The Office of the National Coordinator for Health Information Technology is offering new guidance on identifying unsafe conditions with electronic health records.
When front line clinicians confront a clinical mishap or unsafe condition in EHR-enabled health care settings (such as a medication error or a missed diagnosis) they may not connect the clinical event with how EHR use could have helped prevent it, how misuse or failure to use EHR functionality as intended contributed to the problem, or how weaknesses in EHR configuration, interfaces, or usability contributed, according to a new ONC blog posting.
Consequently, ONC has two new guidance documents, both authored by ECRI Institute under a contract with the agency. A report, How to Identify and Address Unsafe Conditions Associated with Health IT, focuses on improving the reporting of unsafe conditions associated with an HIT product. Another document with 43 slides accompanies the report.
The report encourages use of two standardized reporting tools from the Agency for Healthcare Research and Quality--AHRQ Common Formats version 1.2 and AHRQ Hazard Manager--to enable aggregation and comparison of HIT-related events over time.

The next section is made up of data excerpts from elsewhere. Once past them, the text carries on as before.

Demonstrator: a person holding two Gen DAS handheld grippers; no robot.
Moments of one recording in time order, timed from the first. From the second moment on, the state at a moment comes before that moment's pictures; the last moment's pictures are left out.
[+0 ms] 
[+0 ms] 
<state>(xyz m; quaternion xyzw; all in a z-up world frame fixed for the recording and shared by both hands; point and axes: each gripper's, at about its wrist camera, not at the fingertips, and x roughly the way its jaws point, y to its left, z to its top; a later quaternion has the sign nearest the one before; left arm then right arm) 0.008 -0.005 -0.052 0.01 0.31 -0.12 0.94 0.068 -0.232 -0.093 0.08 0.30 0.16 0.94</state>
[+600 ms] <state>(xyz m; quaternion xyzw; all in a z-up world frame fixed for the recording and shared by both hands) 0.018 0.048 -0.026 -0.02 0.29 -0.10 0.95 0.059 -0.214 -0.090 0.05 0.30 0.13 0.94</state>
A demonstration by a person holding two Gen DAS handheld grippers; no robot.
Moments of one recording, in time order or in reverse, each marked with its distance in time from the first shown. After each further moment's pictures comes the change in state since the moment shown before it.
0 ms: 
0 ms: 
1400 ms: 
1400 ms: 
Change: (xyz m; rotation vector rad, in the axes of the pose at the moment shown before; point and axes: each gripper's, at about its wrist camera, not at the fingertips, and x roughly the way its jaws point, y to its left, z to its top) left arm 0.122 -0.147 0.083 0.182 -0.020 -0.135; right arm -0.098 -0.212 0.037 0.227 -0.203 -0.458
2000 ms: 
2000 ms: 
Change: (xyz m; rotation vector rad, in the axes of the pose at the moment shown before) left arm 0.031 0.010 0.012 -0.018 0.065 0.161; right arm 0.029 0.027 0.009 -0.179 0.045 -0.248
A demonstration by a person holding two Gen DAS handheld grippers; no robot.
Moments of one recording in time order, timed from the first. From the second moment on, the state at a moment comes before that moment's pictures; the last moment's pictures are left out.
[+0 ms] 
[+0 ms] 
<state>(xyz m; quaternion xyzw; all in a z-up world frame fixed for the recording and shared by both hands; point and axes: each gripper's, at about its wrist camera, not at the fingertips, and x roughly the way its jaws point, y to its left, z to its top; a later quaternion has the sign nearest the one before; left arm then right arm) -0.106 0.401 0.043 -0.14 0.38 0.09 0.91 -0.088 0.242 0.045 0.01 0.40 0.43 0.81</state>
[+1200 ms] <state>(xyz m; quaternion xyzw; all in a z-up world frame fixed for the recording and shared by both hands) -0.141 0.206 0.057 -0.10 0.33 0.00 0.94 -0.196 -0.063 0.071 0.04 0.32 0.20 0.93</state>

This guide also addresses the need for follow-up on reports, according to the ONC blog. Busy people in healthcare (as in other fields) need feedback or they tend not to report. The work of providing that feedback begins with healthcare organizations. However, when it comes to understanding health ITs role in safety events, healthcare organizations may need help. This guide describes how patient safety organizations and EHR technology developers can help by, for example, bringing analytical sophistication that helps tease out the complex sociotechnical factors involved in health IT-associated events. Patient safety organizations can also provide a legally protected space for reporting and follow-up, including the involvement of EHR developers.